Grouped execution runs flows sequentially within each group and allows different
groups to run in parallel.

## `preview(use=None)`

Run one flow for authoring-time inspection and return a real object.

```python
build().preview()
build().preview(use="raw_text")
build().preview(use="summaries")
```

Behavior:

- Without `use=`, preview returns the final `context.current`.
- With `use="name"`, preview runs only until that `save_as` slot exists.
- Later write/debug steps are skipped once the requested object is available.
- If a poll flow has several startup source files, preview uses the first
  deterministic source candidate.
- `preview(...)` is not available from inside compiled flow modules.

`preview(...)` is for notebooks, REPLs, and direct flow-module authoring. Use
`run_once()` when you need completed runtime contexts rather than just the
previewed value.

## Shared Validation Caveats

The fluent methods validate early so flow modules fail clearly while loading.

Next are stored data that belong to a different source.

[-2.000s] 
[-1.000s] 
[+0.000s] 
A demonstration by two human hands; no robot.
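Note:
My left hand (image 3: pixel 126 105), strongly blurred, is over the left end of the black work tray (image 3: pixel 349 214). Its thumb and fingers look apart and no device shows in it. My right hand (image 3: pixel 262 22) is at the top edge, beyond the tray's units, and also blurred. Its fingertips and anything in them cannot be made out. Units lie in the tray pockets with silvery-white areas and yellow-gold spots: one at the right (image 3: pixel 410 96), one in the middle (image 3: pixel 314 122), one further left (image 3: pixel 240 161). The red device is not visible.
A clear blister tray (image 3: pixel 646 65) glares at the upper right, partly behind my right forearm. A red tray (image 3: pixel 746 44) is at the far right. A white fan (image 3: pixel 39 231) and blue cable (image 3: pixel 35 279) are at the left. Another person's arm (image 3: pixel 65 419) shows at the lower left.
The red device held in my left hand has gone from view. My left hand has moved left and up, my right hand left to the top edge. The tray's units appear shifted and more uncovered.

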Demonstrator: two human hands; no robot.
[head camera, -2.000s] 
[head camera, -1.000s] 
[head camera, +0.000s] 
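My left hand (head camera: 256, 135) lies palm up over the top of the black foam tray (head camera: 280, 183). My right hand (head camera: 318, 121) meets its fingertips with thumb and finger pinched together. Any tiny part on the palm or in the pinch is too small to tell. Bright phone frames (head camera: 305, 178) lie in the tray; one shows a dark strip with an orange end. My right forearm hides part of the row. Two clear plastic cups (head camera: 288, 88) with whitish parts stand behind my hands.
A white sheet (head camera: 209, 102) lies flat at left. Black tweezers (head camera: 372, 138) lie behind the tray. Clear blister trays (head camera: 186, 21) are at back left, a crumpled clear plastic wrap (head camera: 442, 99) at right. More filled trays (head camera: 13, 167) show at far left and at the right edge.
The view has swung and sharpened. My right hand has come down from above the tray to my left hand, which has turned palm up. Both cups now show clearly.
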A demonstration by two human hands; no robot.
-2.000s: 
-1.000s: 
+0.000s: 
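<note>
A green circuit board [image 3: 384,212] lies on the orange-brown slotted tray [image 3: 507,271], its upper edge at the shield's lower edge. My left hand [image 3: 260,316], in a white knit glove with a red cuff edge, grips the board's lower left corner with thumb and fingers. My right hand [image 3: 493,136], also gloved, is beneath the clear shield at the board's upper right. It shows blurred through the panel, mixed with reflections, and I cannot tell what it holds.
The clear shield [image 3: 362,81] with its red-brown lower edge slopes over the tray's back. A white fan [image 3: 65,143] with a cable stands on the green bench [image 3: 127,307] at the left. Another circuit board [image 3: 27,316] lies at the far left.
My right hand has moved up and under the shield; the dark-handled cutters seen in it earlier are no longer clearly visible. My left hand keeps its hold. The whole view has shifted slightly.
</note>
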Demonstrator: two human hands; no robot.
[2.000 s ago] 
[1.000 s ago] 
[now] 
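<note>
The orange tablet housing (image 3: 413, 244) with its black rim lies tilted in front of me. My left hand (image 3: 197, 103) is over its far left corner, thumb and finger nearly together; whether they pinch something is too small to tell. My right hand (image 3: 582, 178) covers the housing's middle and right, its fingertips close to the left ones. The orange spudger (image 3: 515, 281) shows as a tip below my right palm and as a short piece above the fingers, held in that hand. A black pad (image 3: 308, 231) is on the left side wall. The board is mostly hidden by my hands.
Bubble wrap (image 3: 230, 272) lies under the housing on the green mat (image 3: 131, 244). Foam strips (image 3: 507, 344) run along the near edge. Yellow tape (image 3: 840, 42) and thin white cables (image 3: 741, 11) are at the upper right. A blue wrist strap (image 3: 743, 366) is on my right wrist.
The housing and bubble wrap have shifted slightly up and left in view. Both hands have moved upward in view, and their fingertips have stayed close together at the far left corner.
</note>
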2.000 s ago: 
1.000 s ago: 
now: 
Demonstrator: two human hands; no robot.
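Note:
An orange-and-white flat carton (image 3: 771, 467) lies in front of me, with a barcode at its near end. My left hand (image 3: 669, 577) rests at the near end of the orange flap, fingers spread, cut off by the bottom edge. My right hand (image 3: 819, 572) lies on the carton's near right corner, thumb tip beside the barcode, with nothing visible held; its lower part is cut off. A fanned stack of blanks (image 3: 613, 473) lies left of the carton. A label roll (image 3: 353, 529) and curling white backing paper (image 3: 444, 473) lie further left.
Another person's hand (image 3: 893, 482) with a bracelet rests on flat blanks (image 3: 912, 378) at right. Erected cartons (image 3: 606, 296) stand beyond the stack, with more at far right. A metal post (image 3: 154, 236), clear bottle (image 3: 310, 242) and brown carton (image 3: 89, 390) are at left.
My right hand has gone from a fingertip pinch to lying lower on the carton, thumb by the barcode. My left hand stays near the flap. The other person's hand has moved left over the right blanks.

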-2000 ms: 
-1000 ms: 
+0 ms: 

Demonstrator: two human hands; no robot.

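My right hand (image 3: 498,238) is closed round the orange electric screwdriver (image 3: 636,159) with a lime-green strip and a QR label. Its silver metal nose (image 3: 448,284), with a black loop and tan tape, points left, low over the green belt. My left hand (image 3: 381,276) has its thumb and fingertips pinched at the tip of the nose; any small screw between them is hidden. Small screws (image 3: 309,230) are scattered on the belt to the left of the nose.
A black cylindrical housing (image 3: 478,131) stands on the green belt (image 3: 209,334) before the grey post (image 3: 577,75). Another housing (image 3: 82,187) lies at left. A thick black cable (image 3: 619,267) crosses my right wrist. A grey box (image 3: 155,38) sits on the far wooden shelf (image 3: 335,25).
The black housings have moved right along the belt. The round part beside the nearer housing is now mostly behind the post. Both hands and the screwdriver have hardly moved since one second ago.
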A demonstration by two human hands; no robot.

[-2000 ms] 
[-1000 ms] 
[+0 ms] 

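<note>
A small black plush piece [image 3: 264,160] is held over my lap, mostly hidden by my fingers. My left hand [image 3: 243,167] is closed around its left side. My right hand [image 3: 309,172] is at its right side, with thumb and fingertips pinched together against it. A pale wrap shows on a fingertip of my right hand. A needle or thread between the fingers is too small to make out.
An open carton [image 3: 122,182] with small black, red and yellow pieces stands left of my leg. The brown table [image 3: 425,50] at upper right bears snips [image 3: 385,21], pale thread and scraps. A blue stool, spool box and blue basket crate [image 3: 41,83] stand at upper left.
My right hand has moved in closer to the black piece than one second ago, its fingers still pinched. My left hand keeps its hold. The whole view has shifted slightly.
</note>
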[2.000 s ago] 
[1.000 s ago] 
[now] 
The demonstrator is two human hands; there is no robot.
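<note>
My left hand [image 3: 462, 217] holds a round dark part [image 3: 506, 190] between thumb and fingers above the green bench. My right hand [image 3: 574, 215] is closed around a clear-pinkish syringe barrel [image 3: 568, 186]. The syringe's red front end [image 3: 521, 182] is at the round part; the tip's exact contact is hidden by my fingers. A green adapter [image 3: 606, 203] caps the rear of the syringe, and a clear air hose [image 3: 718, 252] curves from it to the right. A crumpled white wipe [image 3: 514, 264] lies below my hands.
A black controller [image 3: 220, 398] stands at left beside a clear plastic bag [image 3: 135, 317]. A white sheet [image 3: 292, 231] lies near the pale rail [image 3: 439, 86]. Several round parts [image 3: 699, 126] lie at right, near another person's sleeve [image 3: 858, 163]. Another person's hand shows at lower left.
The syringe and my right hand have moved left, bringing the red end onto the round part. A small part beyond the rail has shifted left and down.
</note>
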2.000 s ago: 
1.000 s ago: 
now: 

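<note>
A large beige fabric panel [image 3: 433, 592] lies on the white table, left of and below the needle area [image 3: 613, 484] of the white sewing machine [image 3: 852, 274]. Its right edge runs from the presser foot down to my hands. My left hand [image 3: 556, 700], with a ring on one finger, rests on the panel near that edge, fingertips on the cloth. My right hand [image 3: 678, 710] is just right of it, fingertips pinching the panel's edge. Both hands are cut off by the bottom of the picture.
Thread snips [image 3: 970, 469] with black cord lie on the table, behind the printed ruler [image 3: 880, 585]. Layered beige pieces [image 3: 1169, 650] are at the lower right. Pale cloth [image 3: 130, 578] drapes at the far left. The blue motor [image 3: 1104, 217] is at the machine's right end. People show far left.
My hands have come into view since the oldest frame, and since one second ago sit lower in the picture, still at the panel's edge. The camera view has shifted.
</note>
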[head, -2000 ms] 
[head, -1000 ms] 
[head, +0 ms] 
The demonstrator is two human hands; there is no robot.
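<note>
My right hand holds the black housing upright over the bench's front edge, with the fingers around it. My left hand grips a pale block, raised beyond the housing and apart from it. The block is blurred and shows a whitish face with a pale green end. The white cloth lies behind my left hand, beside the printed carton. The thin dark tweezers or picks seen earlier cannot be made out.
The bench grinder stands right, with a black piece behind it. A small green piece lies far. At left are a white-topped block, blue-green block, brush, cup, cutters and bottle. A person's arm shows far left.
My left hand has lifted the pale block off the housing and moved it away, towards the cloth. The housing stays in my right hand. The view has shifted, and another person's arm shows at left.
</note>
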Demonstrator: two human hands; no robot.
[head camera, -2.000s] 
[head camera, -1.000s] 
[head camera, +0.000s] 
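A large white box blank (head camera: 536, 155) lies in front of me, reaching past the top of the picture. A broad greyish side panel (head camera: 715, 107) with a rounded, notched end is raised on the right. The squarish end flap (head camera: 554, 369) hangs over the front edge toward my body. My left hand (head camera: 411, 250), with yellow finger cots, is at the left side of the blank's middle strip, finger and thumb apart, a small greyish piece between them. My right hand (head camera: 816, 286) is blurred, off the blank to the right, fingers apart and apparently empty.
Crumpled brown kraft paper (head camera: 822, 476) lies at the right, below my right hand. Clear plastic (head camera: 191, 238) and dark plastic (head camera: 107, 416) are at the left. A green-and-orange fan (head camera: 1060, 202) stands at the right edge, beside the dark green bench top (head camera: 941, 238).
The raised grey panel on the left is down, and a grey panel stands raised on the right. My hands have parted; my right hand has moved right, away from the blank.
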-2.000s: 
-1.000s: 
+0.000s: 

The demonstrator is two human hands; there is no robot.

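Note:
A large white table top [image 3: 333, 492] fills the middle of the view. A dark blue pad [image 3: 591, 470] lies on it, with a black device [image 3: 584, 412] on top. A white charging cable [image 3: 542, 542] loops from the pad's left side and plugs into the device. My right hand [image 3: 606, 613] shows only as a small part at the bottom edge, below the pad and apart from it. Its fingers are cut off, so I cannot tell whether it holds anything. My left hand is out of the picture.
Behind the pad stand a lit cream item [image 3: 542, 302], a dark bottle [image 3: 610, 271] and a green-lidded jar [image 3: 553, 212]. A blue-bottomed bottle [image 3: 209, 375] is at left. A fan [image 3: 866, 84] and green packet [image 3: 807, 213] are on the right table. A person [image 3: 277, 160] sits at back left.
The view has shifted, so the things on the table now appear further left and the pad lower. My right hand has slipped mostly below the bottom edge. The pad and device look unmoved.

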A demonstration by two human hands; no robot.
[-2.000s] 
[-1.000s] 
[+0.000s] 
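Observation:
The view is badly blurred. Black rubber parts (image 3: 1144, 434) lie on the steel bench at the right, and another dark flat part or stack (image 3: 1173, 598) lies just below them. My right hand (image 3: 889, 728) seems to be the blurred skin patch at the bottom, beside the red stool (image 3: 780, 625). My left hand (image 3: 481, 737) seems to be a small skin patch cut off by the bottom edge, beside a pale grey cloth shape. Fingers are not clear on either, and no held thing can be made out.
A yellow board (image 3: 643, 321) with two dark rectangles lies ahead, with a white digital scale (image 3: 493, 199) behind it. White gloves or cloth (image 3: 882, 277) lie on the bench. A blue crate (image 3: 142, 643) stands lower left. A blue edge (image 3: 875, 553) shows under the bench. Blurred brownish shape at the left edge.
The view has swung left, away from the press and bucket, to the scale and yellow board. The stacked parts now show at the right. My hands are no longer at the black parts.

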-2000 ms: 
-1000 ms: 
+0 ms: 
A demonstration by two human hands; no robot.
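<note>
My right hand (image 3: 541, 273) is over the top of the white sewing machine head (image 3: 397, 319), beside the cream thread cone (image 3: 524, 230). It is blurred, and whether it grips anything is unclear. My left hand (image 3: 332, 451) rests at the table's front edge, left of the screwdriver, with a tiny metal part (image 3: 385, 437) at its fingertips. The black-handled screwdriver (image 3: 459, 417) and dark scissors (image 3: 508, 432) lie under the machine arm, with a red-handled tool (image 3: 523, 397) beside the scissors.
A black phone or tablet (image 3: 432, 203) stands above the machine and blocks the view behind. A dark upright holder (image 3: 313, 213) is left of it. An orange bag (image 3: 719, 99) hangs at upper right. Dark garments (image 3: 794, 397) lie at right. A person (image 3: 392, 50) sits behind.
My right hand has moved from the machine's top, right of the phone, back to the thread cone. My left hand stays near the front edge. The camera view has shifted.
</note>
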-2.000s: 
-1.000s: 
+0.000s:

- `use=` and `save_as=` must be non-empty strings when provided.
- `save_as="current"` is reserved and rejected.
- `use=` references are resolved at runtime; a step fails if the named object has
  not been saved by an earlier step in that run.
- Step labels must be non-empty strings when provided.
- Callable labels default to a title-cased version of the function or callable
  object name.
- Relative paths are resolved from the flow authoring context when available;
  prefer project-relative paths in examples and committed flow modules.
- `collect(...)` may produce an empty `Batch`, but `map(...)` rejects empty input.